Mabood Fazal, Boqué Ricard, Folcarelli Rita, Busto Olga, Al-Harrasi Ahmed, Hussain Javid
Department of Biological Sciences & Chemistry, College of Arts and Sciences, University of Nizwa, Oman.
Department of Analytical Chemistry and Organic Chemistry, Universitat Rovira i Virgili, Tarragona, Spain.
Spectrochim Acta A Mol Biomol Spectrosc. 2015 May 15;143:298-303. doi: 10.1016/j.saa.2015.01.119. Epub 2015 Feb 18.
We have investigated the effect of thermal treatment on the discrimination of pure extra virgin olive oil (EVOO) samples from EVOO samples adulterated with sunflower oil. Two groups of samples were used. One group was analyzed at room temperature (25°C) and the other group was thermally treated in a thermostatic water bath at 75°C for 8h, in contact with air and with light exposure, to favor oxidation. All samples were then measured with synchronous fluorescence spectroscopy. Fluorescence spectra were acquired by varying the excitation wavelength in the region from 250 to 720nm. In order to optimize the differences between excitation and emission wavelengths, four constant differential wavelengths, i.e., 20nm, 40nm, 60nm and 80nm, were tried. Partial least-squares discriminant analysis (PLS-DA) was used to discriminate between pure and adulterated oils. It was found that the 20nm difference was the optimal, at which the discrimination models showed the best results.

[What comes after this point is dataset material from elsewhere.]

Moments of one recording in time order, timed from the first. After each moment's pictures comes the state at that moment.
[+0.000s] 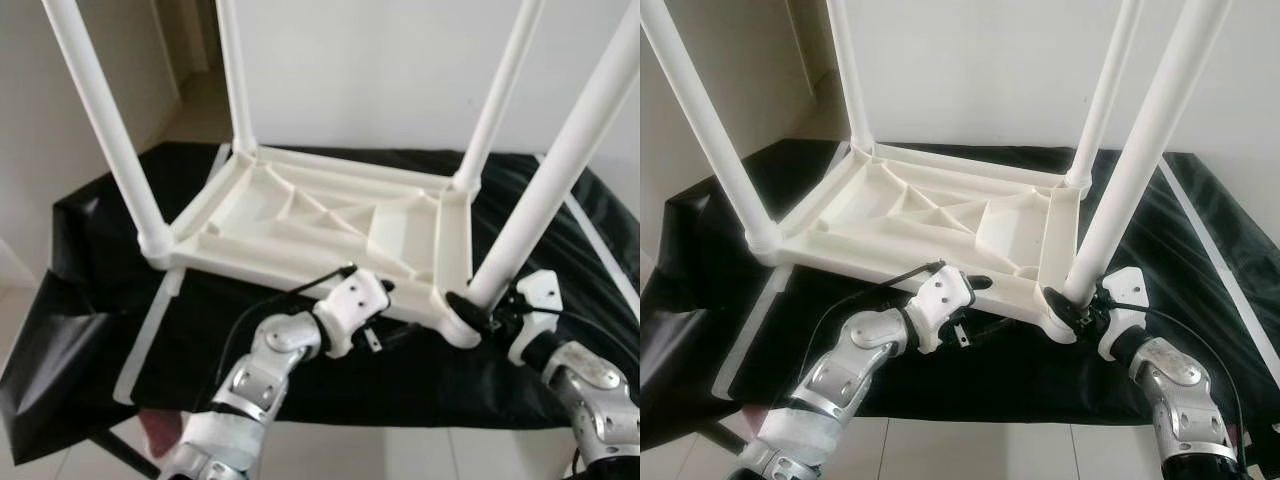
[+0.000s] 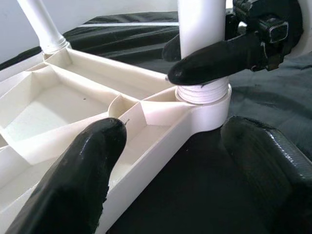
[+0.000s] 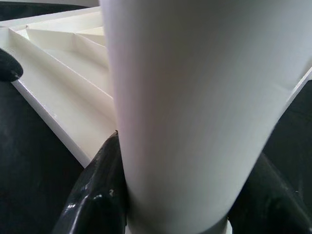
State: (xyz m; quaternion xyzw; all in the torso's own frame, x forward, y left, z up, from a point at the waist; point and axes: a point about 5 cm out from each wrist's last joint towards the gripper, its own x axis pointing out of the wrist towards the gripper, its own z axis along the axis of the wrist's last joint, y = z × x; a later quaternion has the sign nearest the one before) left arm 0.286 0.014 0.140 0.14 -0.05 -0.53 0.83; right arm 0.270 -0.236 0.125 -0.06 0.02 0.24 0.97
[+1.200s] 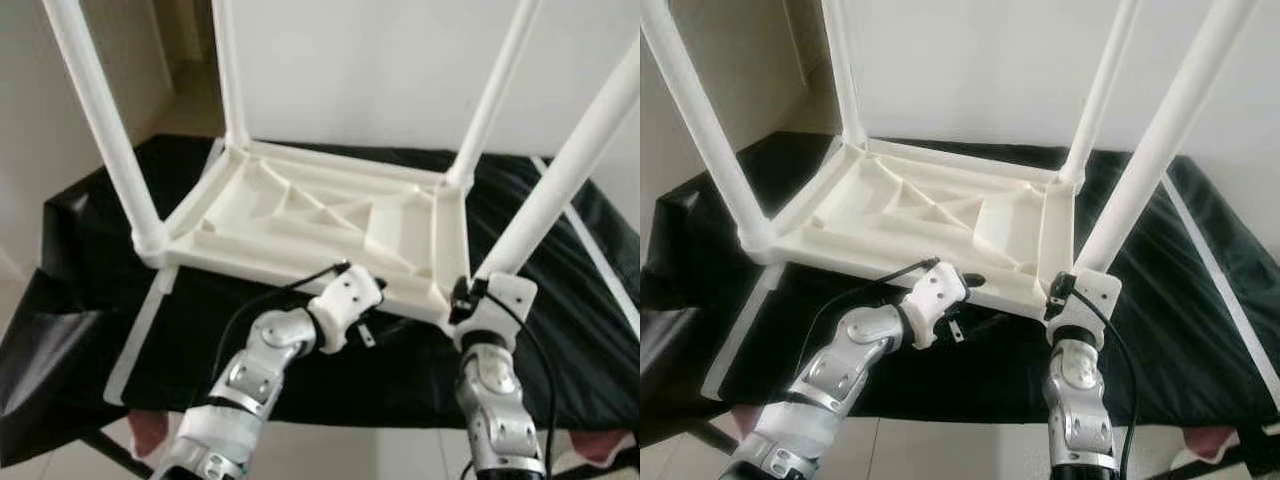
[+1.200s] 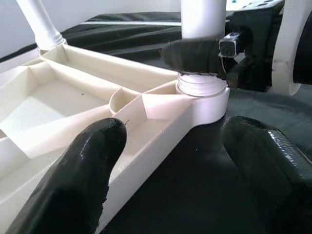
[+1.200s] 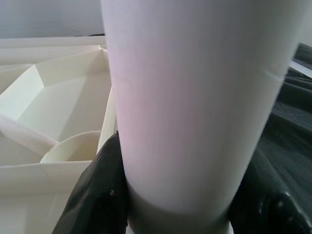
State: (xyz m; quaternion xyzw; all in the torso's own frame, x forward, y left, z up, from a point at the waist) left arm 0.292 0.014 0.139 0.14 -0.04 -0.53 0.84; right arm 0.272 -0.180 0.119 0.04 0.00 -0.16 0.99
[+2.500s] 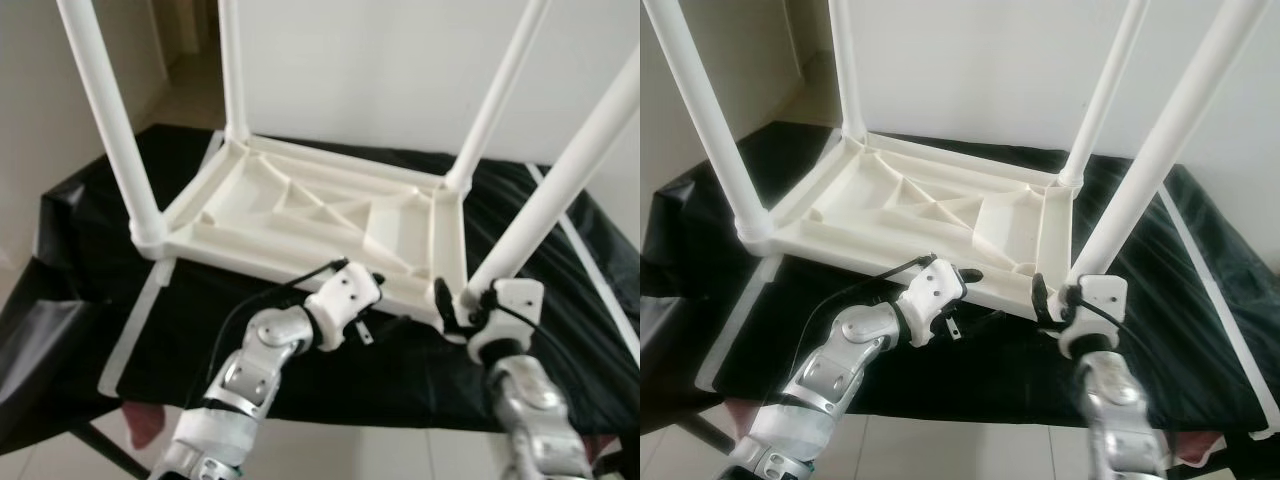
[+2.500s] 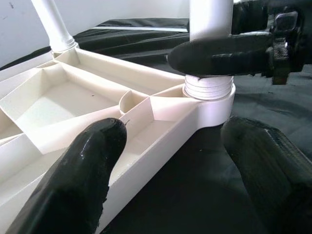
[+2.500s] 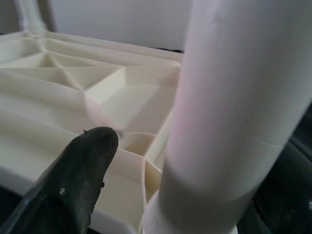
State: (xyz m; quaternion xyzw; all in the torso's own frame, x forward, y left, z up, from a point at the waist) left arm 0.290 0.019 0.145 0.14 -0.05 -0.52 0.84; right arm 0.257 -0.207 0.134 -0.02 -0.04 0.06 1.00
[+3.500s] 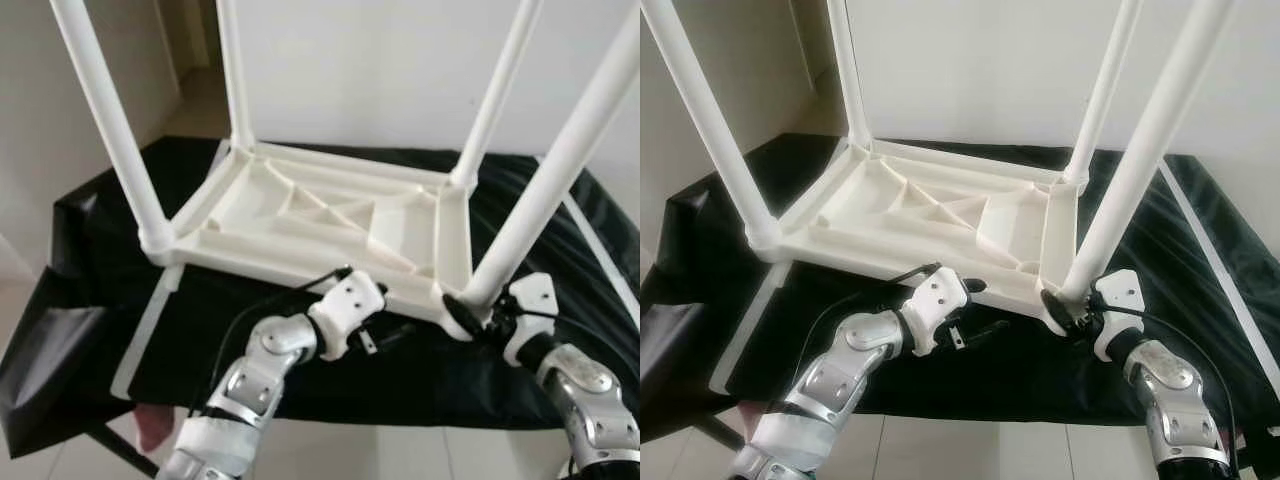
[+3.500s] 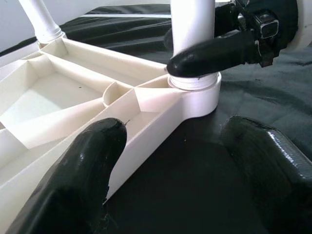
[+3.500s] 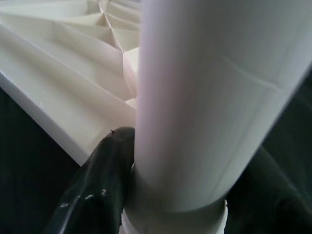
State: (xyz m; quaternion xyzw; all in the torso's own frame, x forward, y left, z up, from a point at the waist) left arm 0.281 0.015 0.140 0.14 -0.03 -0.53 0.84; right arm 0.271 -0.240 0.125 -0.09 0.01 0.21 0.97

The best PLS-DA models were those built with the difference spectra (75-25°C), which were able to discriminate pure from adulterated oils at a 2% level of adulteration. Furthermore, PLS regression models were built to quantify the level of adulteration. Again, the best model was the one built with the difference spectra, with a prediction error of 1.75% of adulteration.

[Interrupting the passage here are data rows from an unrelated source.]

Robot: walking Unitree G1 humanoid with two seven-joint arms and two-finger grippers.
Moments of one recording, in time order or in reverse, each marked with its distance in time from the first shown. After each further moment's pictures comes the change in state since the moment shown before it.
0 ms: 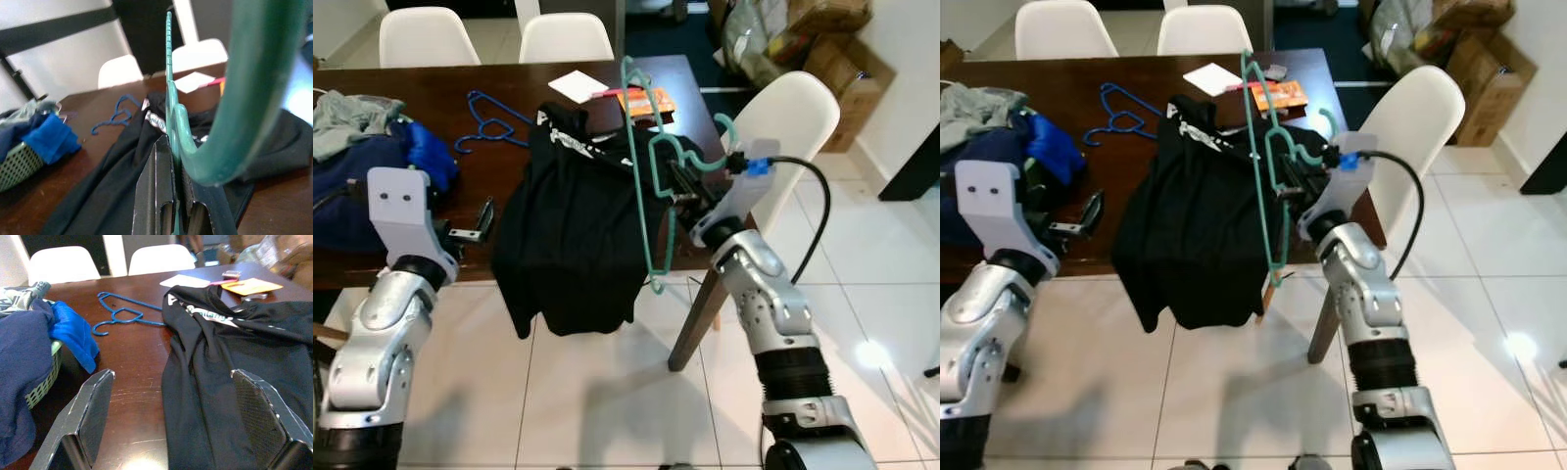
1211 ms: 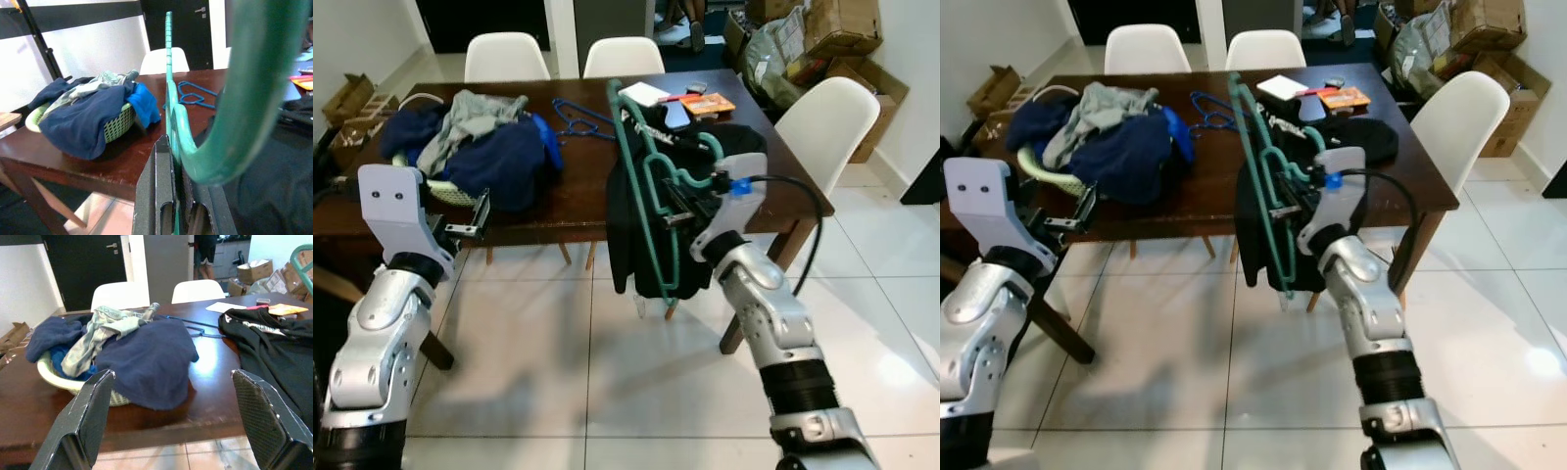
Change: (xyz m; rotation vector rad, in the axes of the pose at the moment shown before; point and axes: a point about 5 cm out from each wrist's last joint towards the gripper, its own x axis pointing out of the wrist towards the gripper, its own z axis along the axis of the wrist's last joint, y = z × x) left arm 0.001 0.004 0.008 -0.005 -0.069 0.017; right arm -0.009 0.004 -0.016 -0.109 0.066 0.051
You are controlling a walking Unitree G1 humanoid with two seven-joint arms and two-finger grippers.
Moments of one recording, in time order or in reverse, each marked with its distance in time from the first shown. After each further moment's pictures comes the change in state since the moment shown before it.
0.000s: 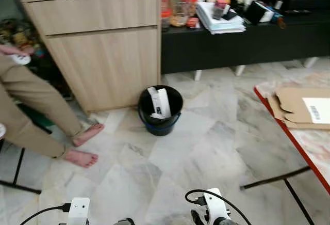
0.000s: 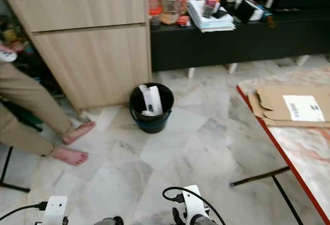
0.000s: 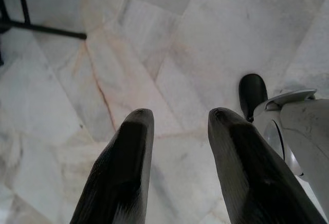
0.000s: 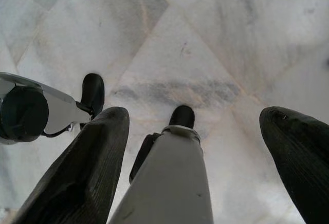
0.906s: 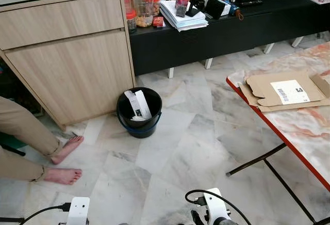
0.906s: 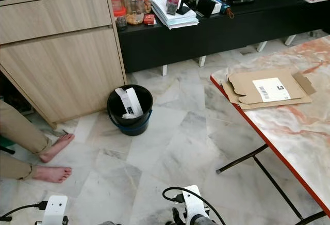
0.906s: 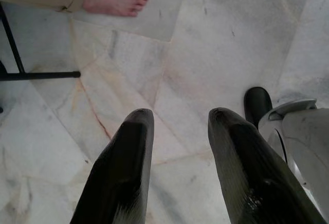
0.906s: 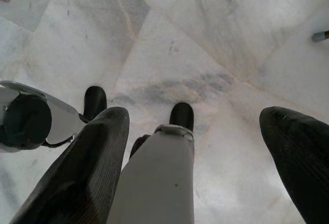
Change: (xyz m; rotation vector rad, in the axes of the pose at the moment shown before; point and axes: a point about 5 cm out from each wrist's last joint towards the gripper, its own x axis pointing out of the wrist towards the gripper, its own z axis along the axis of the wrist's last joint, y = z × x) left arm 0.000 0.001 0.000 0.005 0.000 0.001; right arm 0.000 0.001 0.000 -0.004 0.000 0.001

我们研究了热处理对区分纯特级初榨橄榄油(EVOO)样品与掺有葵花籽油的EVOO样品的影响。使用了两组样品。一组在室温(25°C)下进行分析,另一组在75°C的恒温水浴中进行热处理8小时,使其与空气接触并暴露在光线下,以促进氧化。然后用同步荧光光谱法对所有样品进行测量。通过在250至720nm范围内改变激发波长来获取荧光光谱。为了优化激发波长与发射波长之间的差异,尝试了四个固定的差分波长,即20nm、40nm、60nm和80nm。采用偏最小二乘判别分析(PLS-DA)来区分纯油和掺假油。发现20nm的差异是最佳的,此时判别模型显示出最佳结果。最佳的PLS-DA模型是基于差谱(75 - 25°C)构建的,能够在2%的掺假水平下区分纯油和掺假油。此外,还建立了PLS回归模型来量化掺假水平。同样,最佳模型是基于差谱构建的,掺假预测误差为1.75%。